_DATA BELOW:_
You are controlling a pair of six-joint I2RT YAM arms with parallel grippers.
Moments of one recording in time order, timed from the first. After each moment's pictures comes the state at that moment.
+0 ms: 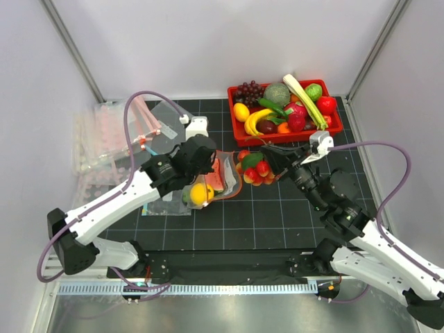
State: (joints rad) left arm -0.91 1.30 1.29 -0.69 -0.55 -0.60; right arm 0.81 0.68 0.74 0.19 0.18 0.23
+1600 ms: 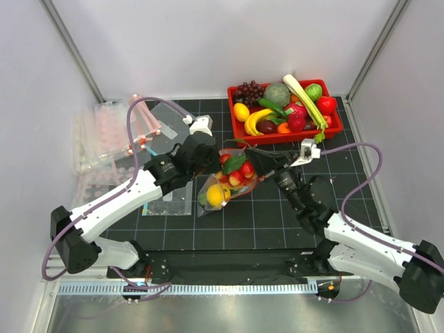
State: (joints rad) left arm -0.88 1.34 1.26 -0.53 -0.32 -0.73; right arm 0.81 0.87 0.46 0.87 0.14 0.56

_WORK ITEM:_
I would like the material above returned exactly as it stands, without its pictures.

_WRITTEN RESPONSE:_
You are controlling a pair of six-joint I2RT YAM arms with parallel grippers.
Moments of one recording in time order, timed from the first. After each moment's pictures comes the state at that moment.
+0 ms: 
State: (joints rad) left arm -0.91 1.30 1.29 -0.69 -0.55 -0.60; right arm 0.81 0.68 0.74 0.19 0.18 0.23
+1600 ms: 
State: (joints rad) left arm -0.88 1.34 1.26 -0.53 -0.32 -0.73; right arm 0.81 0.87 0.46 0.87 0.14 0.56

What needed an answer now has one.